Here is an example. A student’s explication of Wordsworth’s “Composed upon Westminster Bridge” might begin in the following way:
William Wordsworth’s poem “Composed upon Westminster Bridge” dramatizes the conflict between appearance and reality, particularly as this conflict relates to what the speaker seems to say and what he really says. From Westminster Bridge, the speaker looks at London at sunrise, and he explains that all people should be struck by such a beautiful scene. The speaker notes that the city is silent, and he points to several specific objects, naming them only in general terms: “Ships, towers, domes, theatres, and temples” (6). After describing the “glittering” aspect of these objects, he asserts that these city places are just as beautiful in the morning as country places like “valley, rock, or hill” (8,10). Finally, after describing his deep feeling of calmness, the speaker notes how the “houses seem asleep” and that “all that mighty heart is lying still” (13, 14). In this way, the speaker seems to say simply that London looks beautiful in the morning.
The next paragraphs
The next paragraphs should expand the discussion of the conflict by focusing on details of form, rhetoric, syntax, and vocabulary. In these paragraphs, the writer should explain the poem line by line in terms of these details, and he or she should incorporate important elements of rhyme, rhythm, and meter during this discussion.
The student’s explication continues with a topic sentence that directs the discussion of the first five lines:
However, the poem begins with several oddities that suggest the speaker is saying more than what he seems to say initially. For example, the poem is an Italian sonnet and follows the abbaabbacdcdcd rhyme scheme. The fact that the poet chooses to write a sonnet about London in an Italian form suggests that what he says may not be actually praising the city. Also, the rhetoric of the first two lines seems awkward compared to a normal speaking voice: “Earth has not anything to show more fair. / Dull would he be of soul who could pass by” (1-2). The odd syntax continues when the poet personifies the city: “This City now doth, like a garment, wear / The beauty of the morning” (4-5). Here, the city wears the morning’s beauty, so it is not the city but the morning that is beautiful …

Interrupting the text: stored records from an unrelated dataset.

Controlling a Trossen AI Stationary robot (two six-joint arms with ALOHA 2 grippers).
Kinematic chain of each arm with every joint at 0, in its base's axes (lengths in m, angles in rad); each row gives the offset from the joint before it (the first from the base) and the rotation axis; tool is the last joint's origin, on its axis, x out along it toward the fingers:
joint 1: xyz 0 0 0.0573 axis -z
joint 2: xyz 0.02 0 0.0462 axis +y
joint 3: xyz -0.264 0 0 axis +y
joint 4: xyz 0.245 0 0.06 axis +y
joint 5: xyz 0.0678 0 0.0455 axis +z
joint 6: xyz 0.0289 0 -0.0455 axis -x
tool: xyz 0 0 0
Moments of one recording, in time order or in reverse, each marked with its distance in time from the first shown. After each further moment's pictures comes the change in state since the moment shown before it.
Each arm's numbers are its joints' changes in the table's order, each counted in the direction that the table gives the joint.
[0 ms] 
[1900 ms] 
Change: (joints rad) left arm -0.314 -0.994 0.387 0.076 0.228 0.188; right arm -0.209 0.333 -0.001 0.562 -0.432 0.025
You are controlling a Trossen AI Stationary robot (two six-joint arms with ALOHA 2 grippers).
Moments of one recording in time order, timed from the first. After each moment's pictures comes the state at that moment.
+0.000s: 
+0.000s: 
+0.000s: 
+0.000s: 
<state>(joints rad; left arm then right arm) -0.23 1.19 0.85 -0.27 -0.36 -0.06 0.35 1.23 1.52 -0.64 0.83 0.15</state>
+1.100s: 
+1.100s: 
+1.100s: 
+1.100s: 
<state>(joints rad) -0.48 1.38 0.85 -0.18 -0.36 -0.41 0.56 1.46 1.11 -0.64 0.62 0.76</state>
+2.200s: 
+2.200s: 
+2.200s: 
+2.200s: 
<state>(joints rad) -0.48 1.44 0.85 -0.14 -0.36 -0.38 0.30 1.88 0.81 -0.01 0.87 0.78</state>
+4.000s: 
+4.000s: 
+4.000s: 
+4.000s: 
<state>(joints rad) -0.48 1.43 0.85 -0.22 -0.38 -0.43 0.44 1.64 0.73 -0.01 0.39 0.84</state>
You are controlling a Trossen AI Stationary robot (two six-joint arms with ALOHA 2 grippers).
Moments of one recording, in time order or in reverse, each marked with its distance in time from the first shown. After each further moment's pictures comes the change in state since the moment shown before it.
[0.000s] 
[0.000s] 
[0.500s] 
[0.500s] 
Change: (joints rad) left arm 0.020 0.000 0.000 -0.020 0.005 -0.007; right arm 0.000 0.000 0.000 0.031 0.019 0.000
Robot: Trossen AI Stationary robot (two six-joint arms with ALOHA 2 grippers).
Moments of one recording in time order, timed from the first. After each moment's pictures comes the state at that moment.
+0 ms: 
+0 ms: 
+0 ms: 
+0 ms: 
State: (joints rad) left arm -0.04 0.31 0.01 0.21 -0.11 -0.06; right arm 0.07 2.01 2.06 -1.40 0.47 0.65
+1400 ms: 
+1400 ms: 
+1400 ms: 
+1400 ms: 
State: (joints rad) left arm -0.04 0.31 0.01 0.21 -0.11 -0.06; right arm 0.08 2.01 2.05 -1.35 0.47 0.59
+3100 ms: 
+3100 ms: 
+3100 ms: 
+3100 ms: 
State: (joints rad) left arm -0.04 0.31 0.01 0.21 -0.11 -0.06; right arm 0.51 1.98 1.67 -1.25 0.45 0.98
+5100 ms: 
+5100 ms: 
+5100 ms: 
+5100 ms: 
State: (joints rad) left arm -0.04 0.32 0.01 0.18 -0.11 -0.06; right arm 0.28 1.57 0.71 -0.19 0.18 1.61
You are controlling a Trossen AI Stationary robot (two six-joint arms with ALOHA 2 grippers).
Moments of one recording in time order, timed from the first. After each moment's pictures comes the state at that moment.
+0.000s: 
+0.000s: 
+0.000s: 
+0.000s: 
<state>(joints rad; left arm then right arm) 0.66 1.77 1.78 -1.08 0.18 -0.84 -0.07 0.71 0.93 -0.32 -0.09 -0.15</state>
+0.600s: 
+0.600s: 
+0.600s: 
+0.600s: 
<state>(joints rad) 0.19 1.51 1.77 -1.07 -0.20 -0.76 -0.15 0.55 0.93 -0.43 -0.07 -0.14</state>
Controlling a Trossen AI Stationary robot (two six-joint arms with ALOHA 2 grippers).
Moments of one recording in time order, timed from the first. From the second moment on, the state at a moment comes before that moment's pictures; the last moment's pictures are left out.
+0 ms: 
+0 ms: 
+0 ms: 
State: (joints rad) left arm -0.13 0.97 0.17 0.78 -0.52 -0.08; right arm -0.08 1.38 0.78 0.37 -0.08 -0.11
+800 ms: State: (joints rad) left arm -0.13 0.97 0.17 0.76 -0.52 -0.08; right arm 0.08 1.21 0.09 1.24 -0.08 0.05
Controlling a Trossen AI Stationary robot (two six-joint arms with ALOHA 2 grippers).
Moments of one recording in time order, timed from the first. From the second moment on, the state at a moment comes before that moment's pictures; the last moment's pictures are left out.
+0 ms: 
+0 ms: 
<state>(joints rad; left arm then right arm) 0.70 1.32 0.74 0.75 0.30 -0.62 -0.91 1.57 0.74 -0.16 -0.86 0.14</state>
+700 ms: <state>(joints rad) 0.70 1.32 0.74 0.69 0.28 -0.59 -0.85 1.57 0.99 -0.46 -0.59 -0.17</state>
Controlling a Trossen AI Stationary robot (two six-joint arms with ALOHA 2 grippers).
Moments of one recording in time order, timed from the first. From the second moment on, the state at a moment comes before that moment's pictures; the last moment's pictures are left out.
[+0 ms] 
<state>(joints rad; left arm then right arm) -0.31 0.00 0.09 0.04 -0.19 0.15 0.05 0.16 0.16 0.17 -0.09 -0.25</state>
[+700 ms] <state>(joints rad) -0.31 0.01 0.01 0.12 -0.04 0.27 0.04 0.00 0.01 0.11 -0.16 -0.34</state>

The explication has no formal concluding paragraph; do not simply restate the main points of the introduction! The end of the explication should focus on sound effects or visual patterns as the final element of asserting an explanation.
Or, as does the undergraduate in the example below, the writer may choose simply to stop writing when he or she reaches the end of the poem:
The poem ends with a vague statement: “And all that mighty heart is lying still!” In this line, the city’s heart could be dead, or it could be simply deceiving the one observing the scene. In this way, the poet reinforces the conflict between the appearance of the city in the morning and what such a scene and his words actually reveal.